Background. There is an increasing number of imported cases of schistosomiasis in Europe, but there are only few studies on the efficacy of praziquantel for the treatment of schistosomiasis in non-endemic settings.

Methods. Patients treated for schistosomiasis in 2003 to 2008 were offered reexamination with serology, eosinophil count, IgE, microscopy of 24 h urine samples and/or rectal biopsies >3 months after treatment. All patients had been treated with at least one dose of praziquantel 40 to 60 mg/kg >12 weeks after exposure and had not been reexposed to schistosomiasis after treatment.

Results. Twenty-eight traveler (15 tourists and 13 expatriates) and two immigrants were reexamined after treatment. Viable ova were detected in six traveler (20%). Ova were found in 5/23 (22%) rectal biopsies and in 2/12 (17%) urine samples. Treatment failure was suspected in a symptomatic patient who 2 years after treatment had eightfold rise in antibody titer and elevated IgE but no detectable ova in urine or rectal biopsies. Additional 13 patients had one or more parameters, which could indicate persistent infection.

There were no significant differences in eosinophil count, IgE or, change in antibody titer between patients with versus without detectable ova after treatment.

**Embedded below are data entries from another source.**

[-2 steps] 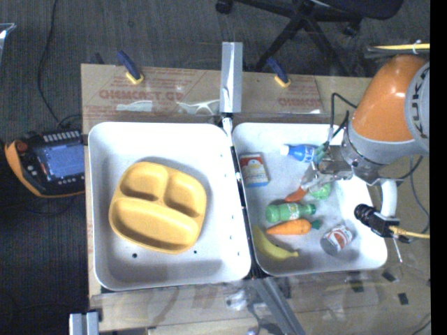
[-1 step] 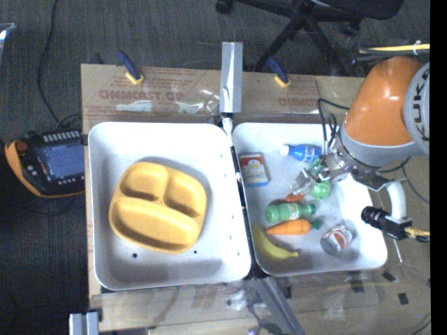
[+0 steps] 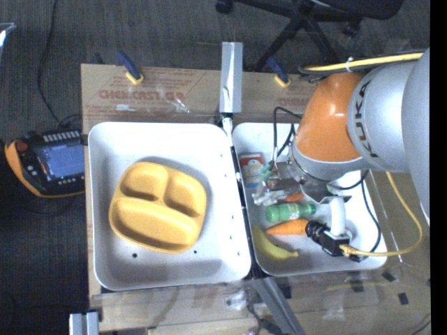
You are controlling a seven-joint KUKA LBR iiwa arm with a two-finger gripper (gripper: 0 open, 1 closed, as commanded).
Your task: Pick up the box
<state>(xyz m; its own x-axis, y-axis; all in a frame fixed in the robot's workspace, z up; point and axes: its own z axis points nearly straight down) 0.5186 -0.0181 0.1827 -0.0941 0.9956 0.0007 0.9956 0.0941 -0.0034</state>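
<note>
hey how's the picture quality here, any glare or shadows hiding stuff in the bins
Camera view: even, soft lighting, mild blur overall. The arm covers and shades the right bin, so the box is partly obscured. The yellow tray in the left bin is clear, with slight sheen.

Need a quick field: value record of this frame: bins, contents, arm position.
left bin: holds yellow divided tray
right bin: carrot, banana, green bottle, red-and-white box
box position: far-left part of right bin, beside the divider
arm: reaches in from the right, wrist over the right bin
gripper: low among the items, just right of the box
box held: not visible between fingers
</note>
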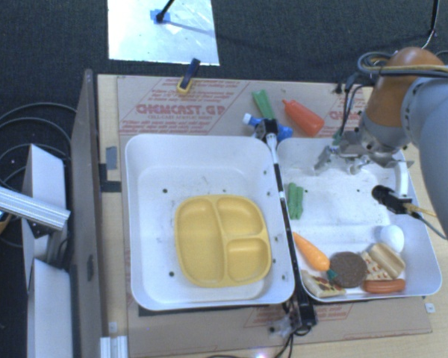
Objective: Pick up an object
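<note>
My gripper (338, 162) hangs over the far end of the right bin (336, 211), open, with nothing between its fingers. Nearer the front of this bin lie a green pod (295, 200), an orange carrot (311, 251), a brown round patty (348, 268), a white egg (392, 237), a bun (387, 259), a red sausage (384, 286) and a sandwich piece (321, 284). All of them sit well in front of the gripper, and none touches it.
The left bin (157, 170) holds a yellow divided plate (223, 239). Behind the bins, on the cardboard, lie a green piece (263, 104), an orange-red bottle (304, 118) and a blue toy (265, 127). A yellow-and-blue item (187, 80) lies farther back.
</note>
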Motion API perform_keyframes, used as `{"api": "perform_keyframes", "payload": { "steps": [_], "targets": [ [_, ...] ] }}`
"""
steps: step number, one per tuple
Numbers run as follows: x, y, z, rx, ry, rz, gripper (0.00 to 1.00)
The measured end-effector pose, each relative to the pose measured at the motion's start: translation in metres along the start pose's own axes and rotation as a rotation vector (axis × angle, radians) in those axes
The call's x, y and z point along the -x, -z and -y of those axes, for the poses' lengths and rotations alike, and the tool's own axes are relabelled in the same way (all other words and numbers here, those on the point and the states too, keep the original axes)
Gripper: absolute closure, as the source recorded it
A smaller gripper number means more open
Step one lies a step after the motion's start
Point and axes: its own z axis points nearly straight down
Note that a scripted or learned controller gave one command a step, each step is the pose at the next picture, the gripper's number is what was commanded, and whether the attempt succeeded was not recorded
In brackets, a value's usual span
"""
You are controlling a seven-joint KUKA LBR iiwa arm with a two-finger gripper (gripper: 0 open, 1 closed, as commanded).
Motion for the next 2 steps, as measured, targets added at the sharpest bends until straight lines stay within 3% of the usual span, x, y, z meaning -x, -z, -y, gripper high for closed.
{"api": "perform_keyframes", "payload": {
  "steps": [1, 2],
  "targets": [
    [-0.001, 0.012, -0.002, 0.004, 0.004, 0.001, 1.00],
    [-0.048, 0.007, 0.000, -0.001, 0.008, -0.002, 1.00]
  ]
}}
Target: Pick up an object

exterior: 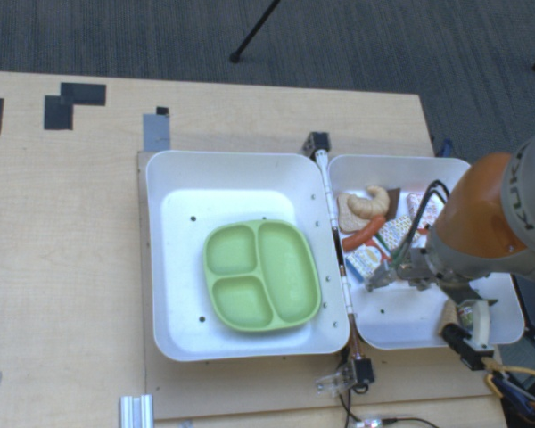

Conclusions. In traveler with a low parasite burden, assessment of treatment results can be difficult because of the low sensitivity of microscopy and persistence of antibodies for several years after treatment. We found a high rate of treatment failure among traveler, indicating that nonimmune patients may need more than the recommended single day of treatment for eradication of parasites. Until more sensitive and specific methods for detection of persistent, active infection are available, repeated treatment should be considered in patients with continuous symptoms or other indications of treatment failure even when viable ova cannot be detected by microscopy.